I think you're under-estimating how powerful hardware can be - even the low-end hardware. An if statement comparing a simple boolean is pretty cheap and should be the least of your concerns in a game. I agree that checking for the condition every frame isn't ideal - but there a lot of difference ways you can circumvent this if you're that concerned. The check is extremely cheap and many others have went over this - but I'll try to give yet another detailed explanation. You've tagged this under Java and C++ and mentioned Android 1.5 in a comment - so presumably that is your target.
Check only when necessary. If you have an objective that is obtain a score of 10, 000 points; add a check on your setter for score or add a callback to the achievement manager, preferably to verify this. The objective manager would just be a simple hash map of enums and booleans; (I picked hash map for the fast lookup times) the callback makes a quick lookup into this table and sets it to unlocked if needed.

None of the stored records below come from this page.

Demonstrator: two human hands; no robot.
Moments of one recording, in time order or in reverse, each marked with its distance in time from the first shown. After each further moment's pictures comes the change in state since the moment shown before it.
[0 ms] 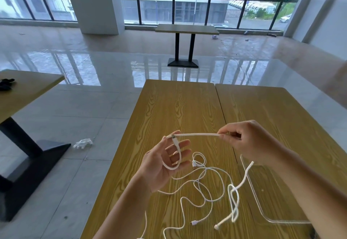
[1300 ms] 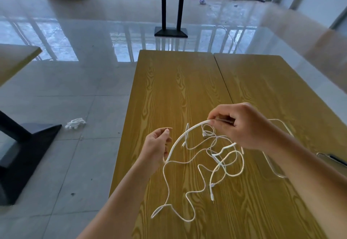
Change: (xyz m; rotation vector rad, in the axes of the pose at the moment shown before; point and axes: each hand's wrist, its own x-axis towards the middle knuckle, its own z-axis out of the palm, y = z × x) left_hand 0.008 0.003 -0.112 0.495 0.351 -0.007; right_hand 0.000 -0.102 0.065 0.085 -0.053 -0.019
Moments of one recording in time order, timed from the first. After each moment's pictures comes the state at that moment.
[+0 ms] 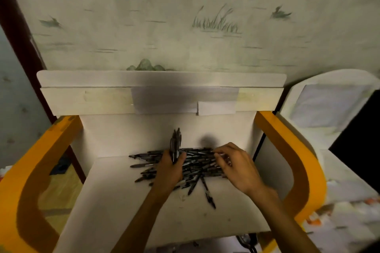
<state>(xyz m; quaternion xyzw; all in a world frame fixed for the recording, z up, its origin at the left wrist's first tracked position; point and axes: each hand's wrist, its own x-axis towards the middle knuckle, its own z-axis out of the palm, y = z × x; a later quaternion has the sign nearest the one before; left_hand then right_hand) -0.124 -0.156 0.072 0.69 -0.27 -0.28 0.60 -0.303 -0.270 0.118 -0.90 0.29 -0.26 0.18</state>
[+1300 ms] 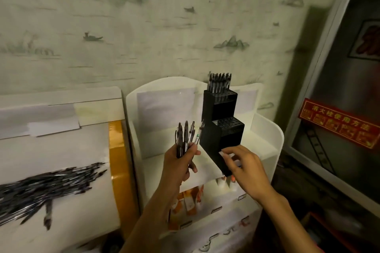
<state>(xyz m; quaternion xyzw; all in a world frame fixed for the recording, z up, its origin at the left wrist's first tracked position) -0.632 -0.355 0.185 0.55 -0.38 -0.37 0.64 -0.823 -0.419 0.171 -0.81 0.43 -0.37 0.15</state>
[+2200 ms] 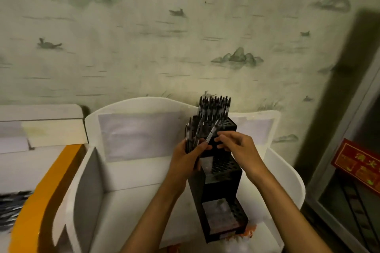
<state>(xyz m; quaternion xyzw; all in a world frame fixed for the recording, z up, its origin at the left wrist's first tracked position) -0.689 -0.605 0.216 0.51 -0.37 -0.34 0.70 -0.827 -0.705 0.238 -0.71 0.31 -0.42 0.48</state>
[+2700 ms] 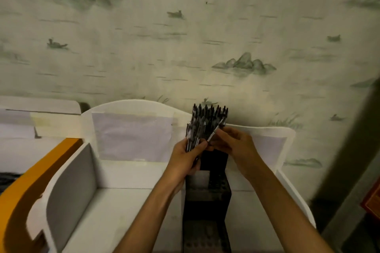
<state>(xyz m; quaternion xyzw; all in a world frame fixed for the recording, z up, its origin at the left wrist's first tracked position) -0.726 -0.677 0.230 0.53 -0.35 -0.30 0.72 -0.834 -0.801 0.260 -0.62 0.20 -0.37 0.66</state>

Optimize for the game objectives. If your game objective is "kill 5 ships", keep a counter of the alive ships left; don't query the game state directly. Evaluate the state deltas as they are completed so you don't have to do an expensive computation all at once. This is handy if your objective requires a lot of spatial probing that might be expensive. Does every yellow box need to be touching a green box? On collision, set a flag to determine this and then unset it when the object moves off. Keep the state easy to access and query.
Defer the check. If your check is more expensive than a single lookup and a few comparisons (expensive property getters, functions or lots of checks) and you really think you can't optimize the checks, then you can always defer your check. Your game likely has states that are idle or the player is not doing a whole lot. It's tough to say without knowing your game - but let me give a general gist.
We'll use Angry Birds as a quick example here to illustrate the purpose. Angry Birds probably has a lot of states in its state machine - but for simplification reasons we're going to assume just two.
The first state is when the birds are resting on the slingshot; they're idle and not doing anything and just waiting for user input. Not a lot of stuff is going and small FPS drops would go unnoticed the minute this state is transitioned to.
The second state is of course when the bird is flying through the air. After this state finishes (the bird has finished flight), the game transits back to the slingshot (state 1) and checks to see if all the pigs have seen defeat.
The idea of deferring the objective checks works exactly like Angry Birds does - you can queue up plausible objective checks that could have happened during that state and then you verify later when the load is acceptable and the end user won't notice any obvious frame drops.